Data segment –
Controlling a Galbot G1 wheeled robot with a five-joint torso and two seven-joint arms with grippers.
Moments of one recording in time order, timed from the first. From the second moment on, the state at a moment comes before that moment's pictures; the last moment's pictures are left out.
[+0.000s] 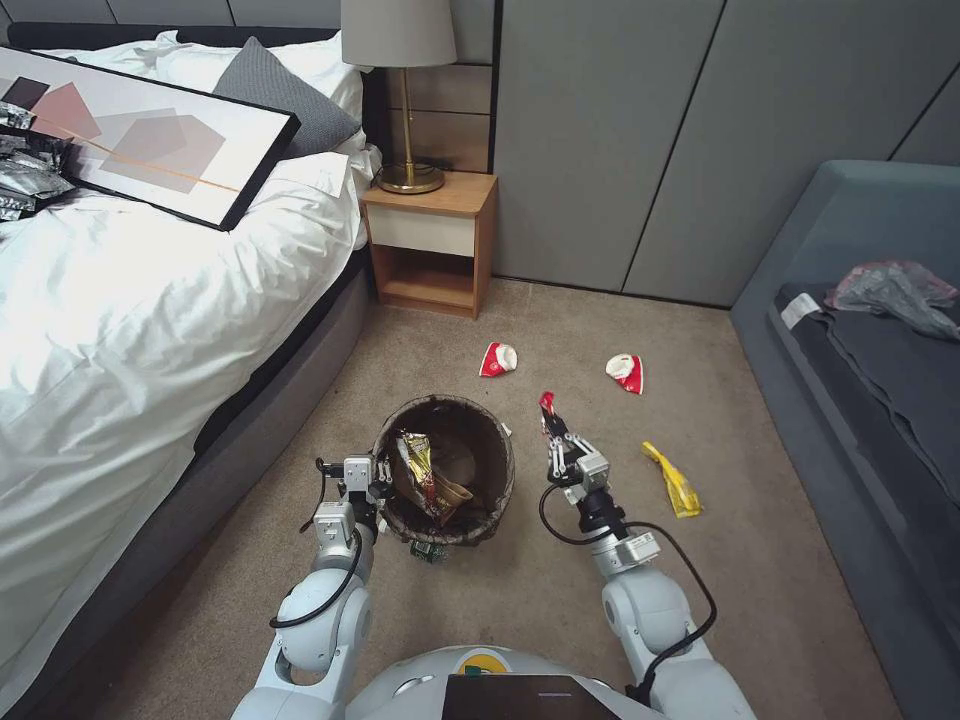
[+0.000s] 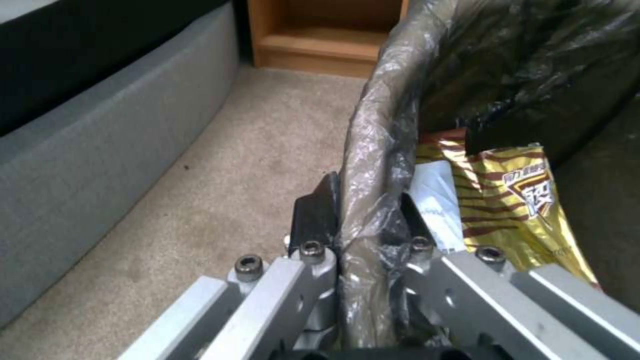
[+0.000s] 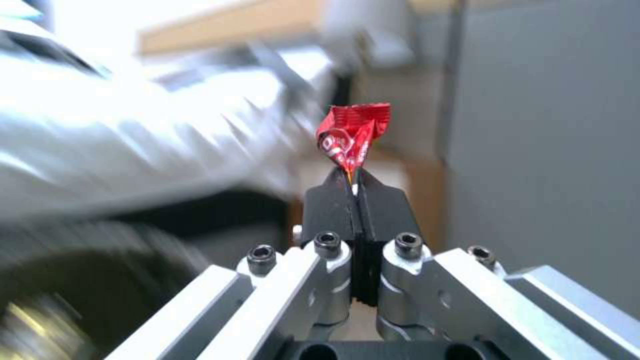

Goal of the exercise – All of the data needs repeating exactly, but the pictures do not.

Your solution –
Controlling a Galbot G1 wheeled robot with a five-joint torso and two seven-joint arms with grippers.
Moments of one recording in time order, timed from the first. From the second moment on, the state at a moment comes before that moment's pictures; the last moment's pictures are left out.
[+0.000s] 
[+0.000s] 
[+0.000s] 

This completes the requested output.